Using the listing below, set down exactly the lines starting at the line that contains "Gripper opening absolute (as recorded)" and ending at the line that contains "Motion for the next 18", both included, and no others.

───── SUPPLIED ENTRIES ─────

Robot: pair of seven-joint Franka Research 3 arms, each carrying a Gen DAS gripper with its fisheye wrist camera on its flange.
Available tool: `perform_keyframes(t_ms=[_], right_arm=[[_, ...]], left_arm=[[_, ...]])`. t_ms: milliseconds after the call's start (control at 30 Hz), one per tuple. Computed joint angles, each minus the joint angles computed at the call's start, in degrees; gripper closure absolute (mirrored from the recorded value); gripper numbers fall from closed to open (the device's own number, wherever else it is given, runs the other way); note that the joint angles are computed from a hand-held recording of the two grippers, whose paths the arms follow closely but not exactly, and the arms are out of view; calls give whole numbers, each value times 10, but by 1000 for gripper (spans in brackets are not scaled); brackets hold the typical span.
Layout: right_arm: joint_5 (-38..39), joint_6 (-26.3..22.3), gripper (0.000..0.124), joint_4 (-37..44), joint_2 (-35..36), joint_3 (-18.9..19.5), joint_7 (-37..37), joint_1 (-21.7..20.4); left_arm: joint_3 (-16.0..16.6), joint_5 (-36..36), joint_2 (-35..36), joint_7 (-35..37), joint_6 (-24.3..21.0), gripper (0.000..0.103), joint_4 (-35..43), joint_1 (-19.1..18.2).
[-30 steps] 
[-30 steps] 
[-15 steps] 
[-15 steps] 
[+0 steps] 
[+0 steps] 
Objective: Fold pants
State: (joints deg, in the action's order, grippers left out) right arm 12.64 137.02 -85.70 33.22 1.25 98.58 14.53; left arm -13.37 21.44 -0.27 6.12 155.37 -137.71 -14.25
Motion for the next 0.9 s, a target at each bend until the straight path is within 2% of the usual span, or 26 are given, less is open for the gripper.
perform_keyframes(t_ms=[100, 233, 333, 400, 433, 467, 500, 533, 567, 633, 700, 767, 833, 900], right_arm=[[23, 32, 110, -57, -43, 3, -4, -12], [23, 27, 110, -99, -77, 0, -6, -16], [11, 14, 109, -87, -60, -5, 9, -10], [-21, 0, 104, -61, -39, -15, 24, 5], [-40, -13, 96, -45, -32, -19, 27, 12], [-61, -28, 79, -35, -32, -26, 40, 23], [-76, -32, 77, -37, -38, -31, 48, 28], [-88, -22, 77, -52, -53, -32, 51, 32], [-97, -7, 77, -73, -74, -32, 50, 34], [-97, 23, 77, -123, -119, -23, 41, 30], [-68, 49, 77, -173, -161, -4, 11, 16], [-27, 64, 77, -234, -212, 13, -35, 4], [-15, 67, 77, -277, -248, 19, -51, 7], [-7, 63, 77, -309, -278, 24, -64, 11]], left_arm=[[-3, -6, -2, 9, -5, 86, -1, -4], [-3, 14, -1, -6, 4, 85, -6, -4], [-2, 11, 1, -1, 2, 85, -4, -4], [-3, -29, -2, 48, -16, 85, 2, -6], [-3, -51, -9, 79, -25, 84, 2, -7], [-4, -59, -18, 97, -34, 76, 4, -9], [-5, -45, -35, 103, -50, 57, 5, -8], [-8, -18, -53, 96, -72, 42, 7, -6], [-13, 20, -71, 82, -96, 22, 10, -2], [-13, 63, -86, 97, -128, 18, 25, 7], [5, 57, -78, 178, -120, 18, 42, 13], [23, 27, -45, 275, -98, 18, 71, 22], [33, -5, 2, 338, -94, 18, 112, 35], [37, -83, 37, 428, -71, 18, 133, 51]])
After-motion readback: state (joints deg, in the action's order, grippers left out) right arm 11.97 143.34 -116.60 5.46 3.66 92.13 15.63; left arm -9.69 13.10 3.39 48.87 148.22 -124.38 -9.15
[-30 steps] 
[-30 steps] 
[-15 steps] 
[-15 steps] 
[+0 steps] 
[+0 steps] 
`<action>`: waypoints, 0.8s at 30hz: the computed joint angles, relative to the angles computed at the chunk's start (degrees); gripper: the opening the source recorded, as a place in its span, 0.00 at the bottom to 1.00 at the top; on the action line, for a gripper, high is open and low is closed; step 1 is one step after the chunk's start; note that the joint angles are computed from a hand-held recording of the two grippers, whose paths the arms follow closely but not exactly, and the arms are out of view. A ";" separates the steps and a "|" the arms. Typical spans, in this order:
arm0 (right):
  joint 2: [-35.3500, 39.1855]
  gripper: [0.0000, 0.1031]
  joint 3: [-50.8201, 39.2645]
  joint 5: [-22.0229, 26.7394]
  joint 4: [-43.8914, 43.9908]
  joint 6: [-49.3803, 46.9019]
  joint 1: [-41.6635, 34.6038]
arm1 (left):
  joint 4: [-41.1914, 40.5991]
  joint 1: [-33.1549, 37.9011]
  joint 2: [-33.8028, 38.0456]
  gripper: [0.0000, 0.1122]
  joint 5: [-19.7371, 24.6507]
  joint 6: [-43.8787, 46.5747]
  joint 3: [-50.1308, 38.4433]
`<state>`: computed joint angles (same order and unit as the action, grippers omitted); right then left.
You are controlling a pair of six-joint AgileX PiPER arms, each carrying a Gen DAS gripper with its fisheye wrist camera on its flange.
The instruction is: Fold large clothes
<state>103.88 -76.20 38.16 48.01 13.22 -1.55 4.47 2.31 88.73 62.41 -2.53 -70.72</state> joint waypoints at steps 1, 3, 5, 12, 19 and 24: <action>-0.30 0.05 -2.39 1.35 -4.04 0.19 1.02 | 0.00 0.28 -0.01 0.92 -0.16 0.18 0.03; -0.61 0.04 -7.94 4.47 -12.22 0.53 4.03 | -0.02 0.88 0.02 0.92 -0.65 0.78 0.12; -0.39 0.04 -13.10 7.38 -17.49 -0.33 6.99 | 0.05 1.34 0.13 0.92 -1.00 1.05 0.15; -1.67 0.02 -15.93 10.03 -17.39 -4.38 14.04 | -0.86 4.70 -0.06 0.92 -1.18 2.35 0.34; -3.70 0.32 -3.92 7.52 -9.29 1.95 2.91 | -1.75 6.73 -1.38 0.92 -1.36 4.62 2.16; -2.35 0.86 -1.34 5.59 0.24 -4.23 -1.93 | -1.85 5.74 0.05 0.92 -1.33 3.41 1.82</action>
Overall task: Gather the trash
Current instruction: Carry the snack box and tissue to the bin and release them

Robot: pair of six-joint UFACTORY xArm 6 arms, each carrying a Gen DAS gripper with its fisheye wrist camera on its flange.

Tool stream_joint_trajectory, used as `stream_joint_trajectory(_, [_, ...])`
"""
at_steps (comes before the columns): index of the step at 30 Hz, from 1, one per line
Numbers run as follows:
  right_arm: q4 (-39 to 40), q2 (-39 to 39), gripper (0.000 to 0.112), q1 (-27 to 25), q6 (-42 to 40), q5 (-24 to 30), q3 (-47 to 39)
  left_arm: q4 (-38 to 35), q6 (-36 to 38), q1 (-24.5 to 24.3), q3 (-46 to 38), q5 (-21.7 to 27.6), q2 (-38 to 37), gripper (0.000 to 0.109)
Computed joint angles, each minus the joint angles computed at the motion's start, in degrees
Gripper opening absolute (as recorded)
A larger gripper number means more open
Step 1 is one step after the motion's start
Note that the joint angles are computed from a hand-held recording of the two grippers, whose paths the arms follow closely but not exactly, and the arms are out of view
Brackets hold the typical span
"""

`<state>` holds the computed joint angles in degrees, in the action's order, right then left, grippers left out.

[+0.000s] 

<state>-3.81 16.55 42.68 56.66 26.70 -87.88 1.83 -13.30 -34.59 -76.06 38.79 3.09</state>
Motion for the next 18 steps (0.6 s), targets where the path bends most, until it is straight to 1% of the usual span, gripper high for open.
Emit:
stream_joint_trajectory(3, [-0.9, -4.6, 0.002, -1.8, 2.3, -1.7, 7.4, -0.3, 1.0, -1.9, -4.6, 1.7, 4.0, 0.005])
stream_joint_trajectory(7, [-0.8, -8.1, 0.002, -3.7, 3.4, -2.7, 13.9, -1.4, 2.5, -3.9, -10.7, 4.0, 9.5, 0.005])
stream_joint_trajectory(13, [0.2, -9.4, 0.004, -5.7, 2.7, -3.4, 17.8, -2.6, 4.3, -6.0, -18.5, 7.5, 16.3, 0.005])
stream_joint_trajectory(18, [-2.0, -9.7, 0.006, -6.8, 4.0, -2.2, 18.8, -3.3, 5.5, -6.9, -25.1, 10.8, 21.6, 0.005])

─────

■ **PROBLEM SOLUTION**
Gripper opening absolute (as recorded)
A larger gripper number means more open
Step 1 is one step after the motion's start
Note that the joint angles are computed from a hand-held recording of the two grippers, whose paths the arms follow closely but not exactly, and the arms are out of view
Brackets hold the typical span
"""

`<state>` holds the computed joint angles in degrees, in the action's order, right then left, grippers left out.

[+0.000s] 

<state>-3.81 16.55 42.68 56.66 26.70 -87.88 1.83 -13.30 -34.59 -76.06 38.79 3.09</state>
Motion for the next 18 steps (0.6 s), targets where the path bends most, until it is straight to 1% of the usual span, gripper high for open.

Nothing remains to be added to the response.